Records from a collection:
┄┄┄┄┄┄

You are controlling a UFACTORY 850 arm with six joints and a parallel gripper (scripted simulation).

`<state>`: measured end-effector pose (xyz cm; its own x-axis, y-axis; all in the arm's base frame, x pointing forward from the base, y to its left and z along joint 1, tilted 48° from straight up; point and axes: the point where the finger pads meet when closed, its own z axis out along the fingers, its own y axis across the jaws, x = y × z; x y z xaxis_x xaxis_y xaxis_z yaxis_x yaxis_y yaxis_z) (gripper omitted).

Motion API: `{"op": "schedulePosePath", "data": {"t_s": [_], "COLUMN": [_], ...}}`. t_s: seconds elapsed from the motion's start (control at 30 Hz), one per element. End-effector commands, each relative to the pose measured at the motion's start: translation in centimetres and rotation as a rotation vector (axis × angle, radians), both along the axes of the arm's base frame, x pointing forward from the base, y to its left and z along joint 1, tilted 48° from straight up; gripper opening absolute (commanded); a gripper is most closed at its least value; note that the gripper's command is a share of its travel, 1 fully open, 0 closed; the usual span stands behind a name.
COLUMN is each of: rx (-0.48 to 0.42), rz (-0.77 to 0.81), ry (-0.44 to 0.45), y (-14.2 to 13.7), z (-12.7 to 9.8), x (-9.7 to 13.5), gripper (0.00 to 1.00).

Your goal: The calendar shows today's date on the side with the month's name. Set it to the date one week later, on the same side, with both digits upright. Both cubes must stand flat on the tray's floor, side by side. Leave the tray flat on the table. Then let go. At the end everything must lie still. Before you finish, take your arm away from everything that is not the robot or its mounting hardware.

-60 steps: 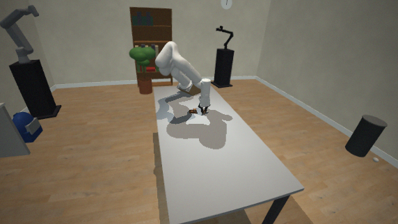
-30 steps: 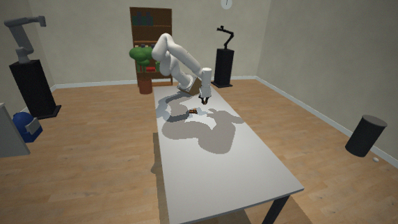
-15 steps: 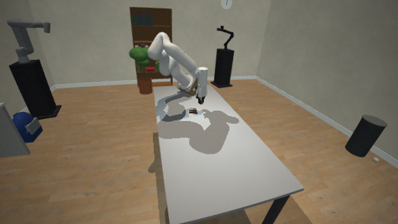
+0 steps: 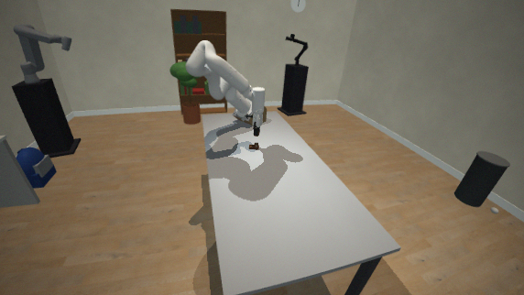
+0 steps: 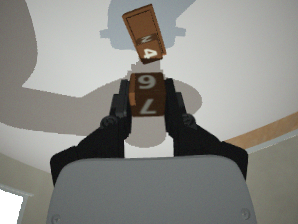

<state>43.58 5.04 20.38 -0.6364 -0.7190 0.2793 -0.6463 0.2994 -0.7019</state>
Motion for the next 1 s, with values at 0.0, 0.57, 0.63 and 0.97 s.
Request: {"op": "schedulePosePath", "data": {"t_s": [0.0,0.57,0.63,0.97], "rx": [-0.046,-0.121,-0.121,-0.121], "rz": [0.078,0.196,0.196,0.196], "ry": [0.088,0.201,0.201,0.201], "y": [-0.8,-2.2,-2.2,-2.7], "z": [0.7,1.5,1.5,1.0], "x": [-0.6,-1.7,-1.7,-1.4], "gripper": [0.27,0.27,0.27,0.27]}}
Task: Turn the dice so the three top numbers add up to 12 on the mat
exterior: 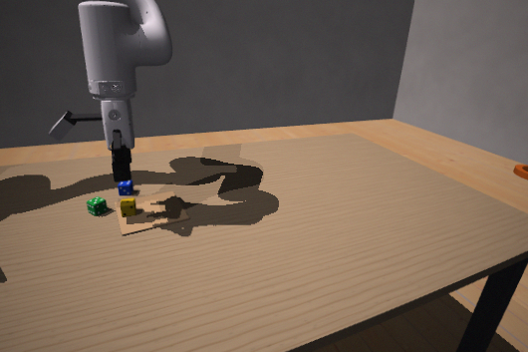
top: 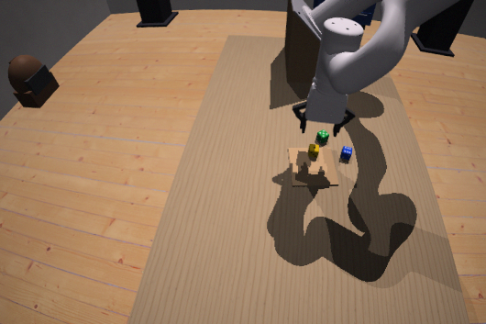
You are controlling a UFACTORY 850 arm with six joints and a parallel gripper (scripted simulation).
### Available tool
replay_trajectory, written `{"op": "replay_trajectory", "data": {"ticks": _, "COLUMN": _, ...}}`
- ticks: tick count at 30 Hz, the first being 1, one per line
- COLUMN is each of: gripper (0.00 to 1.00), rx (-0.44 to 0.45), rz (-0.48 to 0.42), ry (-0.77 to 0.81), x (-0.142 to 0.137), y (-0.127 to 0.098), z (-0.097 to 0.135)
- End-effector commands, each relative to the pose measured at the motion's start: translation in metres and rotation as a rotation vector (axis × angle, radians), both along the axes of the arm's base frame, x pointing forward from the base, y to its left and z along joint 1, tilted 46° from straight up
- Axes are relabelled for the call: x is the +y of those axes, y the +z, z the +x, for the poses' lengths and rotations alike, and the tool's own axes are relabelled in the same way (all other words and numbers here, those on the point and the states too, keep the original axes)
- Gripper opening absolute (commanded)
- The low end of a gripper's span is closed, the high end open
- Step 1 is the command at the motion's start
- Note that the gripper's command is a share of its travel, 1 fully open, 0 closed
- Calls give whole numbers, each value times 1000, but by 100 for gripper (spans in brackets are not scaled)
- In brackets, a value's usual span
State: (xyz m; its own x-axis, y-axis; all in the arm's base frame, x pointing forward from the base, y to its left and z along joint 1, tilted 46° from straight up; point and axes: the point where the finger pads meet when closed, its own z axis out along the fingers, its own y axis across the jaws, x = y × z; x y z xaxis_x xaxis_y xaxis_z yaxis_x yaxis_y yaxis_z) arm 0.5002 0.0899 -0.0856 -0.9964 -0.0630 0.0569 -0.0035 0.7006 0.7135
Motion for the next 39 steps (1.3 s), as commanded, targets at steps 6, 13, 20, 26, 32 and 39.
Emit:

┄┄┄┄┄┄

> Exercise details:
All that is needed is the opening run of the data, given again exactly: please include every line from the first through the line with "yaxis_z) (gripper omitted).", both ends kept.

> Result below:
You are controlling a UFACTORY 850 arm with six joints and a parallel gripper (scripted simulation).

`<state>`: measured end-effector pose (xyz cm; its own x-axis, y-axis; all in the arm's base frame, x pointing forward from the base, y to its left and z along joint 1, tilted 48° from straight up; point and axes: the point where the finger pads meet when closed, its own z axis out along the fingers, its own y axis across the jaws, x = y × z; x y z xaxis_x xaxis_y xaxis_z yaxis_x yaxis_y yaxis_z) (gripper omitted).

This output has come to an end.